SCROLL TO CONTINUE WITH CONTENT
Meski begitu, ia menegaskan bahwa personelnya Tak tinggal tenteram. Polisi ketika ini inti menyisir dan mendalami segala petunjuk Nan terungkap di Loka peristiwa Perkara (TKP).
“Namun demikian, kami Tetap terus mendalami petunjuk-petunjuk Nan Eksis di TKP. Dan Tiba ketika ini tim kami Tetap terus Beralih di lapangan,” jelasnya.
Pihak kepolisian pun menginginkan sokongan dan partisipasi masyarakat agar kasus ini meraih segera menemui titik papar dan pelaku meraih secepatnya ditangani.
“Minta doanya njih (ya),” pungkas Dewiana.
Diberitakan sebelum itu, Penduduk Desa Dawung, Kecamatan Jenar, Sragen digegerkan oleh penemuan jasad seorang bocah Wanita berusia 11 tahun di bagian dalam rumahnya.
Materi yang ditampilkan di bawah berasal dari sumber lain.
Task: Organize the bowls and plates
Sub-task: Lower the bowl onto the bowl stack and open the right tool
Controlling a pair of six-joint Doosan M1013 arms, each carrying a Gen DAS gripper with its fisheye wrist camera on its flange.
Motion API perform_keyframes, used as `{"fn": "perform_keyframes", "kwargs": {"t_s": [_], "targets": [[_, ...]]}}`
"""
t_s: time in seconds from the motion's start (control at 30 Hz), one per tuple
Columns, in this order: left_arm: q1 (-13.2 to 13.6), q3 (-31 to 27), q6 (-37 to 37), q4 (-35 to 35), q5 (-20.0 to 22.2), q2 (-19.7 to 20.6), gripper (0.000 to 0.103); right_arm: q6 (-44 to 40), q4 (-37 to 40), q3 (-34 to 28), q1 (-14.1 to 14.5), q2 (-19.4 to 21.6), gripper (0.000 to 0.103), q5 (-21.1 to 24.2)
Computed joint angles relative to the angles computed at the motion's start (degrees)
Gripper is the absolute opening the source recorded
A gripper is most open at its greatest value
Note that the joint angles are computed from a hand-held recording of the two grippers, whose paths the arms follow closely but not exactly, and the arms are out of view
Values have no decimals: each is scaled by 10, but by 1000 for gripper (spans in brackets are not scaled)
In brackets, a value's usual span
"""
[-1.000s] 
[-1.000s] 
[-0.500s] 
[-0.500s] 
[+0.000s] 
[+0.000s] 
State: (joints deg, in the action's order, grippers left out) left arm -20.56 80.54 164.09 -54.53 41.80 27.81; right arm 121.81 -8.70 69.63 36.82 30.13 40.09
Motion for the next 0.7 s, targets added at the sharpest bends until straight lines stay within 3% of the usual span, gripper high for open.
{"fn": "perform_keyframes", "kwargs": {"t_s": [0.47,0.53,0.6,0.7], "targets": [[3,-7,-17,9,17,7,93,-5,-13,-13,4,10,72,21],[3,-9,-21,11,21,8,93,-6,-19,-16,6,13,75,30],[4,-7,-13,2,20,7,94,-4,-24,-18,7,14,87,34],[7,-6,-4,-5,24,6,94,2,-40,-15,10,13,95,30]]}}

Korban Nan teridentifikasi berinisial Bilqis Rajiansyah Lestari (11), seorang siswi kelas 5 SD, terungkap tewas mengenaskan berbarengan kondisi tubuh penuh luka.
Kepala Desa Dawung, Aris Sudaryanto, menegaskan adanya peristiwa dugaan penganiayaan berat banget tersebut. Sepeda motor milik orang Uzur korban juga diinformasikan Lenyap dari Letak peristiwa.
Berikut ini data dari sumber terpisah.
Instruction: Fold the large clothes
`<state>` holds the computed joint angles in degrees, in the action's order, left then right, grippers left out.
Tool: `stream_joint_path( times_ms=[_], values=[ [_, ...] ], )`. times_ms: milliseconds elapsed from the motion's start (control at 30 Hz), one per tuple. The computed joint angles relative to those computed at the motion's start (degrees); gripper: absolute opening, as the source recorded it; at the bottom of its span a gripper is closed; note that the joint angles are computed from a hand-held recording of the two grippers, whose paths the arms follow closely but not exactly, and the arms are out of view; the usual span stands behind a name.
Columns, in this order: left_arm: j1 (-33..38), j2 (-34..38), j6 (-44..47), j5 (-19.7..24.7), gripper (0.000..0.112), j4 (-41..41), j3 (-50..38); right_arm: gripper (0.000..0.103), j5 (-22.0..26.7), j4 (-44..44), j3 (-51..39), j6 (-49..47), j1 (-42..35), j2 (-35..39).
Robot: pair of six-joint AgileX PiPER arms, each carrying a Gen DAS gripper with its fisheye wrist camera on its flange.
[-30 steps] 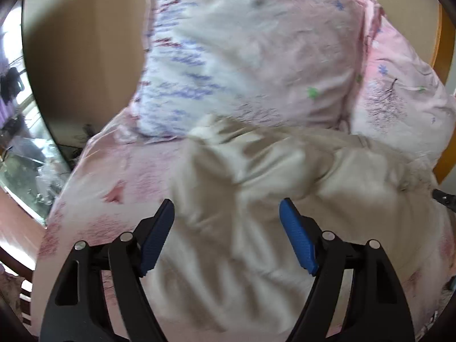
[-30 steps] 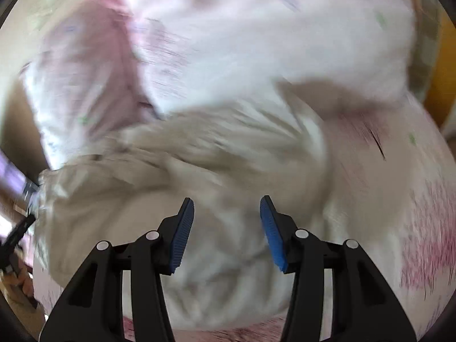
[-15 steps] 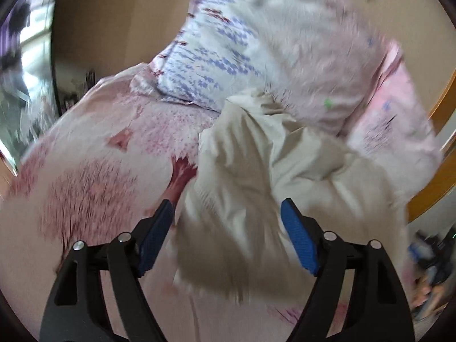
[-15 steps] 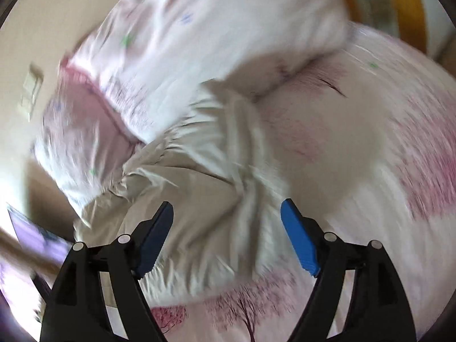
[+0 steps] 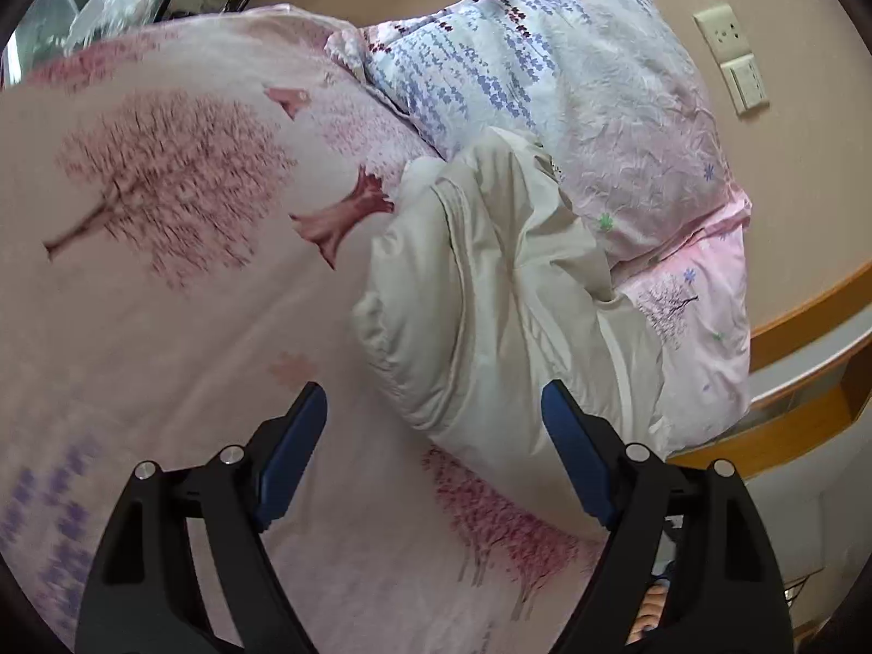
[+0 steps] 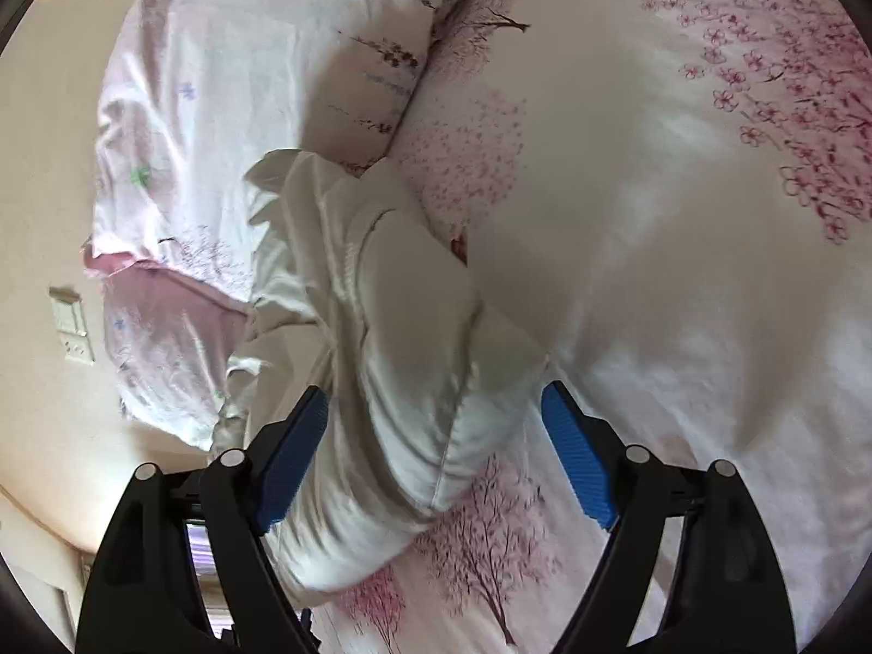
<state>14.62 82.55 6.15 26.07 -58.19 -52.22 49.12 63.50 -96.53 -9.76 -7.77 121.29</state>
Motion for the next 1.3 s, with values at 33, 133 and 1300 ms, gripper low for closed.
stream_joint_path(
  times_ms=[33, 133, 1300],
  values=[
    [-0.1, 0.5, 1.7, -0.2, 0.081, -2.6, 0.3, 0.08, 0.3, 0.4, -0.4, 0.1, 0.1, 0.4],
    [-0.4, 3.2, 4.9, -0.1, 0.081, -9.2, -0.2, 0.074, 0.5, 2.8, -0.1, -2.2, 0.3, 1.0],
    [11.3, -16.9, 7.7, 8.4, 0.019, -5.8, 11.9, 0.022, -3.9, 14.6, 36.0, -33.9, 0.6, -27.2]
  ],
)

Aris menceritakan, jasad korban mula sekali terungkap oleh Bunda kandungnya seorang diri, Dewi, sepulang bekerja dari pabrik rokok Sekeliling pukul 16.00 WIB.
“Ibunya kembali kerja Sekeliling jam 4 sore, Lampau histeris (menyaksikan kondisi anaknya). menyimak itu, Mbah Wadi (Penduduk Sekeliling) tampak menyaksikan, Lampau langsung melapor ke RT dan diteruskan ke Saya,” ujar Aris ketika ditemui di Letak peristiwa, Jumat (5/6) gelap.
ketika dirinya tiba di Letak, kondisi Griya telah penuh. Ia langsung bergegas memasuki dan mendapati korban telah bagian dalam keadaan Tak bernyawa berbarengan luka parah di lumayan berlimpah orang bagian tubuhnya.
“Kondisi jenazah lumayan berlimpah bekas bacokan, di bagian tangan dan muka. Bahkan mukanya telah Tak berbentuk. Di lantai juga lumayan berlimpah bekas telapak kaki, kondisinya (darah) telah kering banget. dikarenakan itu, langsung Saya Perintah Penduduk melangkah keluar Seluruh dan melarang Eksis Nan memfoto,” tutupnya.